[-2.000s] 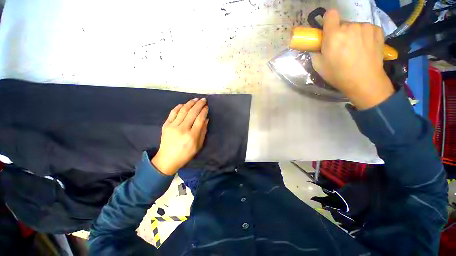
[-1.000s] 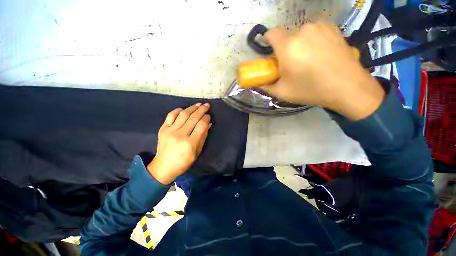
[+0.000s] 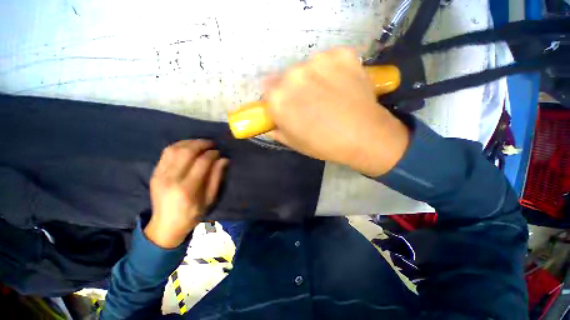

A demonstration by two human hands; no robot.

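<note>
A long black trouser leg (image 3: 269, 187) lies across the front of the pressing table, its squared end to the right. My right hand (image 3: 331, 109) is closed around the yellow bar handle of the steam iron (image 3: 250, 120). The iron is over the upper edge of the cloth near its right end; most of its metal body is hidden under my hand and forearm. My left hand (image 3: 184, 181) rests on the cloth left of the iron, fingers bent and slightly blurred. I cannot tell whether it grips any cloth.
Black hoses (image 3: 475, 40) run from the iron to the upper right over the white, marked table cover (image 3: 144, 37). A blue surface (image 3: 522, 125) and a red basket (image 3: 547, 169) are at the right. More crumpled black cloth (image 3: 69, 256) hangs at the lower left.
The iron in my right hand has moved left and slightly down, from the bare cover onto the trouser leg. My left hand has moved left along the cloth and its fingers are more bent.
</note>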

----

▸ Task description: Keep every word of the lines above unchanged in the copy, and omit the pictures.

▸ Solution below:
[-2.000s] 
[-1.000s] 
[+0.000s] 

A demonstration by two human hands; no robot.

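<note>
A long black trouser leg (image 3: 269, 187) lies across the front of the pressing table, its squared end to the right. My right hand (image 3: 331, 109) is closed around the yellow bar handle of the steam iron (image 3: 250, 120). The iron is over the upper edge of the cloth near its right end; most of its metal body is hidden under my hand and forearm. My left hand (image 3: 184, 181) rests on the cloth left of the iron, fingers bent and slightly blurred. I cannot tell whether it grips any cloth.
Black hoses (image 3: 475, 40) run from the iron to the upper right over the white, marked table cover (image 3: 144, 37). A blue surface (image 3: 522, 125) and a red basket (image 3: 547, 169) are at the right. More crumpled black cloth (image 3: 69, 256) hangs at the lower left.
The iron in my right hand has moved left and slightly down, from the bare cover onto the trouser leg. My left hand has moved left along the cloth and its fingers are more bent.
</note>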

With the answer given, the exercise is complete.